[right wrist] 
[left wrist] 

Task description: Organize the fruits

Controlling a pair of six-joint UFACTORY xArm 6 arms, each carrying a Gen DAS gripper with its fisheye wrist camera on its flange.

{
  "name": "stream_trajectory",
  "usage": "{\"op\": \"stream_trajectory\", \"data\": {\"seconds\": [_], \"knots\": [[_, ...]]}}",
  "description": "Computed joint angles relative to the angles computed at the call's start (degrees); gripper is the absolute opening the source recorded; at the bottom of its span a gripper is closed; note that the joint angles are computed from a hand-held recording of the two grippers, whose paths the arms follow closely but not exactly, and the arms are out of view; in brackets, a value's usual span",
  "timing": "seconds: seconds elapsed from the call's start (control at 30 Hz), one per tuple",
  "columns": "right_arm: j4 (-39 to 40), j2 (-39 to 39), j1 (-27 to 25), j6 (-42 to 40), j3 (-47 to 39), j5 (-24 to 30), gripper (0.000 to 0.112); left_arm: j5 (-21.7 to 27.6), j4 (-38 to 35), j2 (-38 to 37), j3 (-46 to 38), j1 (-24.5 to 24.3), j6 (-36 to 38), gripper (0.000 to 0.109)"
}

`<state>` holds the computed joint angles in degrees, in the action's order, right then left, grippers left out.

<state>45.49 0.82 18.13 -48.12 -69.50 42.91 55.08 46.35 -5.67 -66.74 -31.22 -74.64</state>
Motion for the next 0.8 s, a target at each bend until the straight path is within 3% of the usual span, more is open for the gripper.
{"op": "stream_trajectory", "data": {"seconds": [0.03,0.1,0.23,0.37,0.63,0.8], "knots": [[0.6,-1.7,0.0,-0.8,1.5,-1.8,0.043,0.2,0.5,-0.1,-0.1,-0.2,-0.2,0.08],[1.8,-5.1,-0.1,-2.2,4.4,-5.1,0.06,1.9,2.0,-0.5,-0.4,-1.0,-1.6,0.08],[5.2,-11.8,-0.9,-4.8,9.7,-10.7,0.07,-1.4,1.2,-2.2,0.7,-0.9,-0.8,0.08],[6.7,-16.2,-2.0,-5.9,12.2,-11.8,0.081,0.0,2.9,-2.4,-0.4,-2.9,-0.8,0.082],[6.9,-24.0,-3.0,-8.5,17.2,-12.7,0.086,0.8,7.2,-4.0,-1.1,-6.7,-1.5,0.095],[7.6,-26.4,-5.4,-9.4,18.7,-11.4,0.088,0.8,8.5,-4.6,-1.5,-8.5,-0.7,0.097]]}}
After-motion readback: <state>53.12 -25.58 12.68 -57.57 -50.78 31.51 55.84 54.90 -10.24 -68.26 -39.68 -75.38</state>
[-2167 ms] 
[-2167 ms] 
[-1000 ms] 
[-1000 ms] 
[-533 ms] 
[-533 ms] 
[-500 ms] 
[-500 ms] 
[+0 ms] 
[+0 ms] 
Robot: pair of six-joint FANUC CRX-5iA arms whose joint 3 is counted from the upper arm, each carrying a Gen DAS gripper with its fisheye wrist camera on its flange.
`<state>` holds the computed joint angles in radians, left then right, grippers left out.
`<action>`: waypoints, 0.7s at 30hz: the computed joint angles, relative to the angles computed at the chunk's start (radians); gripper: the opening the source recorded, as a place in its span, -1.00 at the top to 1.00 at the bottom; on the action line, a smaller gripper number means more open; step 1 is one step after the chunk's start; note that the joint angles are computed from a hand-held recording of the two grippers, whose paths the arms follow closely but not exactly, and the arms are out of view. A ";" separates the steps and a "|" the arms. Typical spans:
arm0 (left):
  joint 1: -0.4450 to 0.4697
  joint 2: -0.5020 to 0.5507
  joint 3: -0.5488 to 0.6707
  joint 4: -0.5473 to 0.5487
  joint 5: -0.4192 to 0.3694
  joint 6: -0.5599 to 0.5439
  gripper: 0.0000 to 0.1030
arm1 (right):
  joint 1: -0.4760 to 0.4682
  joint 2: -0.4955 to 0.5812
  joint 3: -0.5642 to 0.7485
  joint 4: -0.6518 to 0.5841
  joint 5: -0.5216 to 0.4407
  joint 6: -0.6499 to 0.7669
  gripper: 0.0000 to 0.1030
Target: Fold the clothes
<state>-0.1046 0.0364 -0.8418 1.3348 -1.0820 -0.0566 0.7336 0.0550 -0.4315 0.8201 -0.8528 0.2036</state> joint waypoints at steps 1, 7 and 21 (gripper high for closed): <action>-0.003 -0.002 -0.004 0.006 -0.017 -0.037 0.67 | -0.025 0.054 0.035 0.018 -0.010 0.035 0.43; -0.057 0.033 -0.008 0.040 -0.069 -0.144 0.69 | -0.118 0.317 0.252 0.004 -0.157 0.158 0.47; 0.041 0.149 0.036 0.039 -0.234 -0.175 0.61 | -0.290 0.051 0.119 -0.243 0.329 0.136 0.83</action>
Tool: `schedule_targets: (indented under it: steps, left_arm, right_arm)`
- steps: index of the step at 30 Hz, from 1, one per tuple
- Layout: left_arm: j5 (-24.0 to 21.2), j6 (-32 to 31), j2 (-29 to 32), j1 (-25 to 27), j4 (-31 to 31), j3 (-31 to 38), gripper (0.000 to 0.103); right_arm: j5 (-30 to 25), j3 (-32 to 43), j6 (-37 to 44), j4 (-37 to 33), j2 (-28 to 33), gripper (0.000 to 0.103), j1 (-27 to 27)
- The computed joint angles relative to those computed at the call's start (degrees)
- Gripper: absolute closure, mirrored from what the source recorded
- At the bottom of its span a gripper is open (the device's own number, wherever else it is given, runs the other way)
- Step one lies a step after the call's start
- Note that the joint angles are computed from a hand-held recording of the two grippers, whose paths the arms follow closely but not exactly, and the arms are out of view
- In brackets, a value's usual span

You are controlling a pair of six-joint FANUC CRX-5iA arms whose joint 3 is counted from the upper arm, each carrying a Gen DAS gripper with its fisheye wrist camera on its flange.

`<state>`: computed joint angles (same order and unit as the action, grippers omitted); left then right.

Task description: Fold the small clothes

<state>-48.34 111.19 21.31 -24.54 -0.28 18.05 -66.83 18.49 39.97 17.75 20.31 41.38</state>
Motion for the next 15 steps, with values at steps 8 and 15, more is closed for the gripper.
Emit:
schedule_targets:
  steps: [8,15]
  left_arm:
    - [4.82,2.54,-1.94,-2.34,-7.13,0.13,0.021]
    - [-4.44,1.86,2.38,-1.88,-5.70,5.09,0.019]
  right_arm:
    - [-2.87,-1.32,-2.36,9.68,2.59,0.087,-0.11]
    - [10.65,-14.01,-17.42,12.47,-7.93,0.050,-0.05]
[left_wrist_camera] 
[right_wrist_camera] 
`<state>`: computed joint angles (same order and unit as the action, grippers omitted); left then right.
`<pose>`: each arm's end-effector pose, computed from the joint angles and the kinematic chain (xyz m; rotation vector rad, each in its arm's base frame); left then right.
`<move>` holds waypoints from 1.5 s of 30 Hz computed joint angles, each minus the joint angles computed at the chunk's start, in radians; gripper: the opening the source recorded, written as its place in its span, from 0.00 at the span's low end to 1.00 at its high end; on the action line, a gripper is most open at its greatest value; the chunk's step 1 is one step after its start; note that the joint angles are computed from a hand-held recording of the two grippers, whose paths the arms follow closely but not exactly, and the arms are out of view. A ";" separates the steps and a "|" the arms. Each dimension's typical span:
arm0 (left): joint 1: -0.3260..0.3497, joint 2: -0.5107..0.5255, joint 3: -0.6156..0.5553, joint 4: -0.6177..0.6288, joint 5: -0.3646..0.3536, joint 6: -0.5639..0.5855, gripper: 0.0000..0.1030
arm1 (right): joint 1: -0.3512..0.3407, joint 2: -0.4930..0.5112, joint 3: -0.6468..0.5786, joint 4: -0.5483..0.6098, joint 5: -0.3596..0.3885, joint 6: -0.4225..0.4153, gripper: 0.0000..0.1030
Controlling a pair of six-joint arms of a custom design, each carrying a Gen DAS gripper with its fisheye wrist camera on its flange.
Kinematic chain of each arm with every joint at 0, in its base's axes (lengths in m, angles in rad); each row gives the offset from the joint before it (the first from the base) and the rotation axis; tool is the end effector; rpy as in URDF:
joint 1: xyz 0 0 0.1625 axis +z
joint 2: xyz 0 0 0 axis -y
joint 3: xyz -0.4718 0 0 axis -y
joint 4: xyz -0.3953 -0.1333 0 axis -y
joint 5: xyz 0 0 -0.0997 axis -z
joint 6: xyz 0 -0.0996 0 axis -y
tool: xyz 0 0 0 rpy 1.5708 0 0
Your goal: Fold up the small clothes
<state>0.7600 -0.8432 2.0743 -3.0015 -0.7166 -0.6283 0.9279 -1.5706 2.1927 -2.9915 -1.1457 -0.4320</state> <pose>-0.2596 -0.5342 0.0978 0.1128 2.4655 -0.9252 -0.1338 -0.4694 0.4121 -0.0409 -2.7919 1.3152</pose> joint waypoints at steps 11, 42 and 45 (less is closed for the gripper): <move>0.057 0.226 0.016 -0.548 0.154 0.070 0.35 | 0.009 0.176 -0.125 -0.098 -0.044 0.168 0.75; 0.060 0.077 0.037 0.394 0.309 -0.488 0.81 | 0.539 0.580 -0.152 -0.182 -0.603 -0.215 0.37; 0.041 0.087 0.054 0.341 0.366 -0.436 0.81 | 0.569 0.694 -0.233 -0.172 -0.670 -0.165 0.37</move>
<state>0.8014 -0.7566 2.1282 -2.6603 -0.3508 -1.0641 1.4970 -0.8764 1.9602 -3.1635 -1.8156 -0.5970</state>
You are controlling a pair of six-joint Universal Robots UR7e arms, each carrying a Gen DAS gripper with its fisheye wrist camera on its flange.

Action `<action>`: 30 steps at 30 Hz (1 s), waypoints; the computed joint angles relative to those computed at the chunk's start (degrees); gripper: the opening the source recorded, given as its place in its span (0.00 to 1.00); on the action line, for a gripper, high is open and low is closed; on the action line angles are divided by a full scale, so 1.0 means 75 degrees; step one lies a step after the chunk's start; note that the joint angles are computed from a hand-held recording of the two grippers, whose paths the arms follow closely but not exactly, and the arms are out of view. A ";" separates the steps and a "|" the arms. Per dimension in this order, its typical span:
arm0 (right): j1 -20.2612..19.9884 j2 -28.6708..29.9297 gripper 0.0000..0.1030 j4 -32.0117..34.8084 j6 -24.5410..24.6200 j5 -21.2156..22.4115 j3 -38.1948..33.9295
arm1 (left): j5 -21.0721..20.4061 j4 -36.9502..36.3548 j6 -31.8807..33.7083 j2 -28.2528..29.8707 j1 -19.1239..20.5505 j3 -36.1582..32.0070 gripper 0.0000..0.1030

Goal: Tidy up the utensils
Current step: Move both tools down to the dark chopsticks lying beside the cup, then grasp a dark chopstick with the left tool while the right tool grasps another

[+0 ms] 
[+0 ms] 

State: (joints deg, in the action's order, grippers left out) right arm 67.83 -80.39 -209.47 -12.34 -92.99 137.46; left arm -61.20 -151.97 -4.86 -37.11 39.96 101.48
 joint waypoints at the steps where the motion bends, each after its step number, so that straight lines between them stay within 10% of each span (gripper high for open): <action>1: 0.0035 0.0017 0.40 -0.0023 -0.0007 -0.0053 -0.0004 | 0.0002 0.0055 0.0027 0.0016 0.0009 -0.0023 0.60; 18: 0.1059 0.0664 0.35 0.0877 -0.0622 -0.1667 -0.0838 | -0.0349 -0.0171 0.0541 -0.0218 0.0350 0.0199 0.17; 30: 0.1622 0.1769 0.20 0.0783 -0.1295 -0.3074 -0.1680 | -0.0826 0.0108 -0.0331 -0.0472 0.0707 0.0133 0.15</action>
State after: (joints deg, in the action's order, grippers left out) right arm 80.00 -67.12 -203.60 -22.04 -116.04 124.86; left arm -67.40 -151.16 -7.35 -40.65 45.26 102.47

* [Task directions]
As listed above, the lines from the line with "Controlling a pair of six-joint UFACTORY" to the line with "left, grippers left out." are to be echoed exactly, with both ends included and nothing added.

* [Result]
Controlling a pair of six-joint UFACTORY xArm 6 arms, each carrying a Gen DAS gripper with its fisheye wrist camera on its flange.

{
  "name": "stream_trajectory",
  "usage": "{\"op\": \"stream_trajectory\", \"data\": {\"seconds\": [_], \"knots\": [[_, ...]]}}",
  "description": "Computed joint angles relative to the angles computed at the call's start (degrees); gripper is the absolute opening the source recorded; at the bottom of its span a gripper is closed; note that the joint angles are computed from a hand-held recording of the two grippers, whose paths the arms follow closely but not exactly, and the arms are out of view; in brackets, a value's usual span",
  "timing": "seconds: seconds elapsed from the call's start (control at 30 Hz), one per tuple",
  "columns": "right_arm: j4 (-39 to 40), j2 (-39 to 39), j1 (-27 to 25), j6 (-42 to 40), j3 (-47 to 39), j5 (-24 to 30), gripper (0.000 to 0.112); left_arm: j5 (-21.7 to 27.6), j4 (-38 to 35), j2 (-38 to 37), j3 (-46 to 38), j1 (-24.5 to 24.3), j6 (-36 to 38), gripper (0.000 to 0.109)"
}

`<state>` holds the computed joint angles in degrees, in the action's order, right then left, grippers left out.

Nothing else is needed to finish the exercise.